DATASET SECTION:
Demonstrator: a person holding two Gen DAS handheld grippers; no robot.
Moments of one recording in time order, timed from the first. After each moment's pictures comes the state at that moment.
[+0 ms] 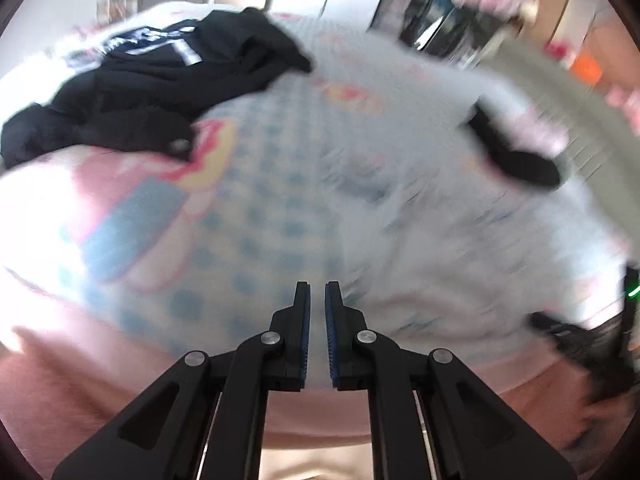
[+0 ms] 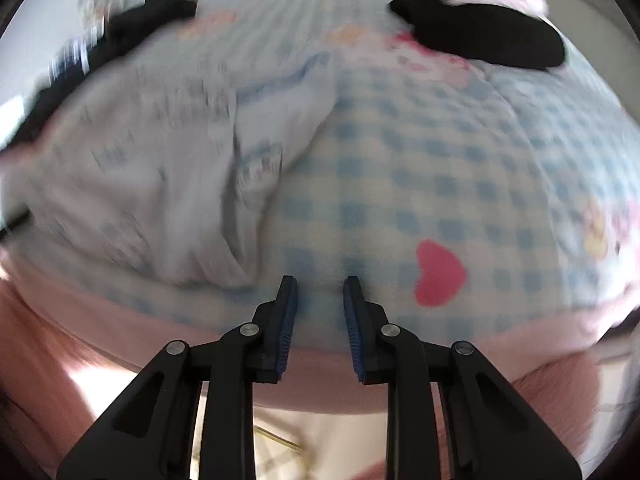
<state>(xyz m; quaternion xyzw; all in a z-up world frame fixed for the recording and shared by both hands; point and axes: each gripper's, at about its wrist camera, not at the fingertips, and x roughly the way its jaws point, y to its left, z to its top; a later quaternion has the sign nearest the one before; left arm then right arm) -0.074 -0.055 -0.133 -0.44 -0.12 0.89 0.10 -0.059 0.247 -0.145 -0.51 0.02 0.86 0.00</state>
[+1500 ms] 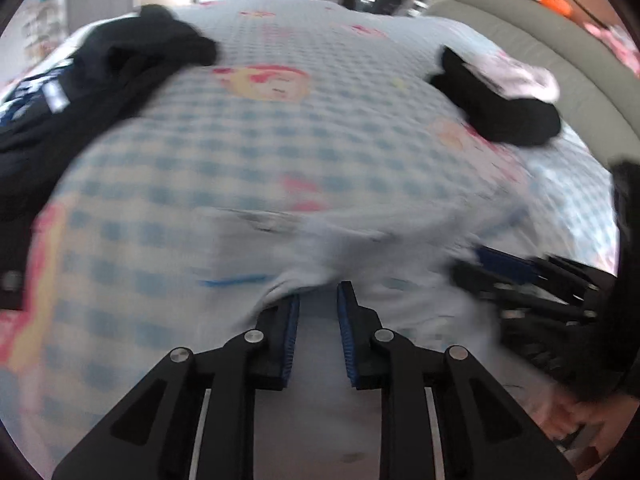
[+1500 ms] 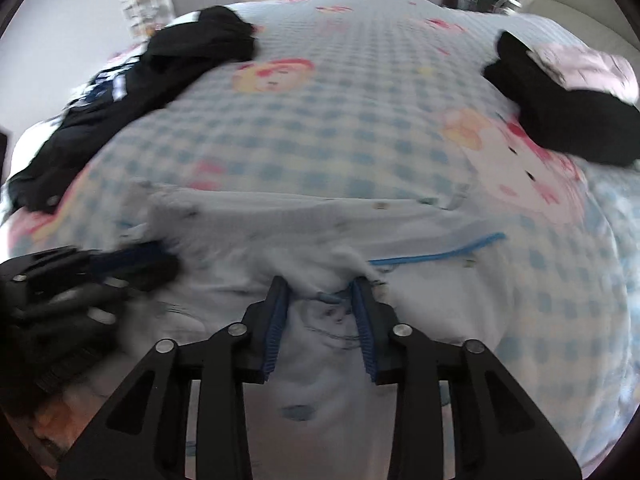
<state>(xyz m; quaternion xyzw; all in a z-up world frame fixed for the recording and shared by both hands) -0.181 0.019 -0.152 -0.47 -0.04 0.87 0.13 -0.174 0.190 -0.168 -0.48 -0.01 0.87 -0.08</state>
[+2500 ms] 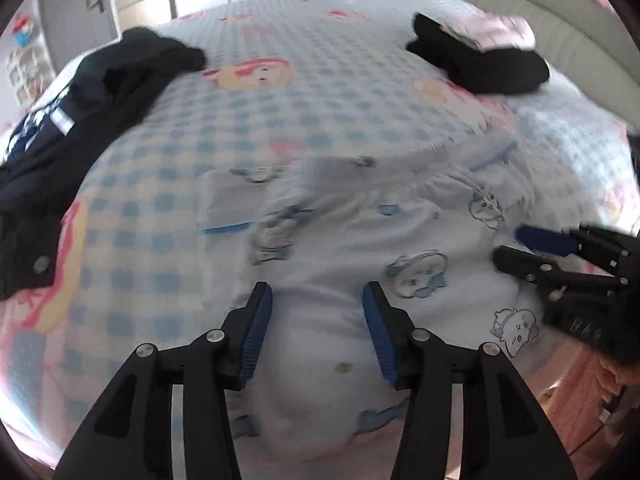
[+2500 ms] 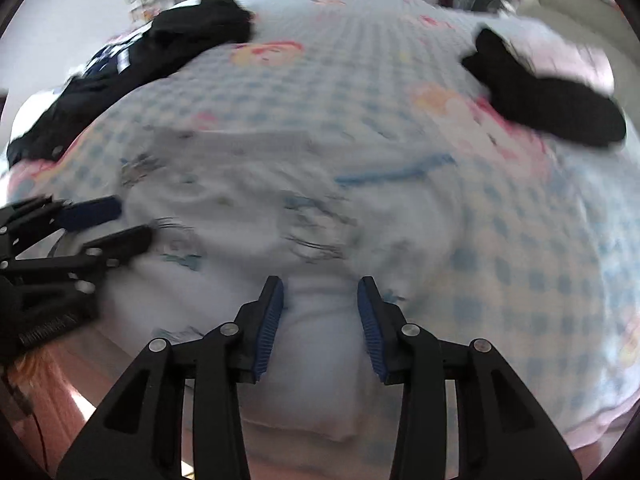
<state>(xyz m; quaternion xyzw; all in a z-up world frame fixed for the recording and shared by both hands) -0.140 0.025 -0.150 -0.48 0.05 0.87 0.13 -0.127 0.213 -0.163 -0.49 -0.01 0.87 -0.07</state>
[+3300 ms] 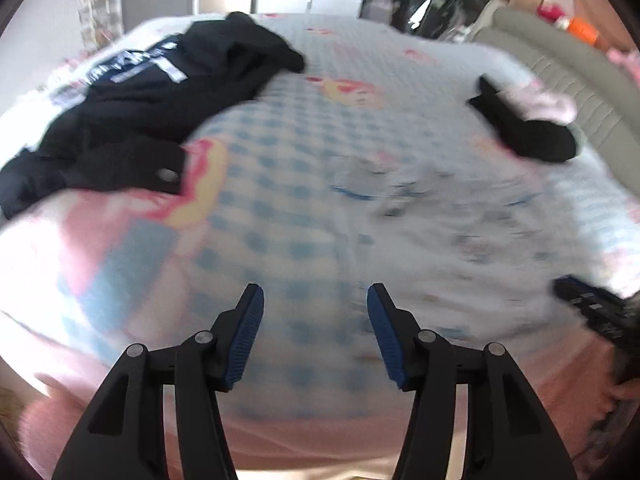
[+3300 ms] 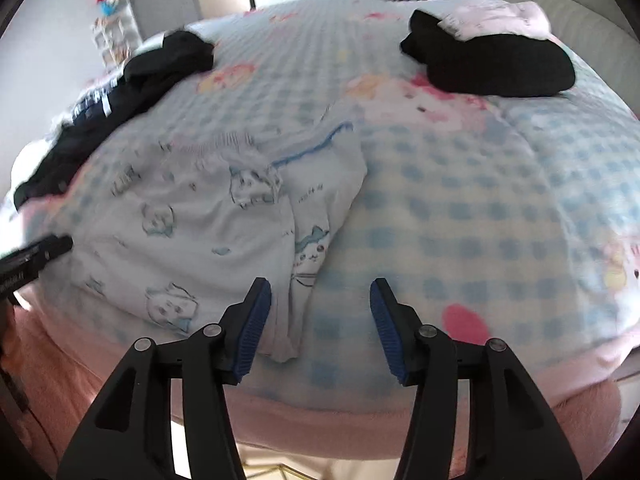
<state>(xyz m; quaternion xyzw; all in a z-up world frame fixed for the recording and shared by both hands) -0.086 -0.044 -0.129 -0.45 -0.06 0.88 0.08 -0.073 0.240 -0.138 -0.47 0.04 0.88 -0.04</state>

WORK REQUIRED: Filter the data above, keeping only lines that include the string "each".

SOLUTION FOR THIS TASK:
Moments of one recording in time order, timed from the first. After each moment's pictures comes the state at that moment.
<state>(xyz m; quaternion xyzw; all in a z-up world frame fixed for the recording and shared by both hands; point and axes: each gripper's, at about its wrist camera, not at the fingertips, and x roughly the way its jaws point, y to its left, z to its top; a later quaternion has the sign nearest the one before; left arm then right arm) -0.074 -0.055 -0.133 -0.44 -0.12 0.89 0.10 -0.059 0.247 -0.145 -0.51 0.02 0.86 0.00</state>

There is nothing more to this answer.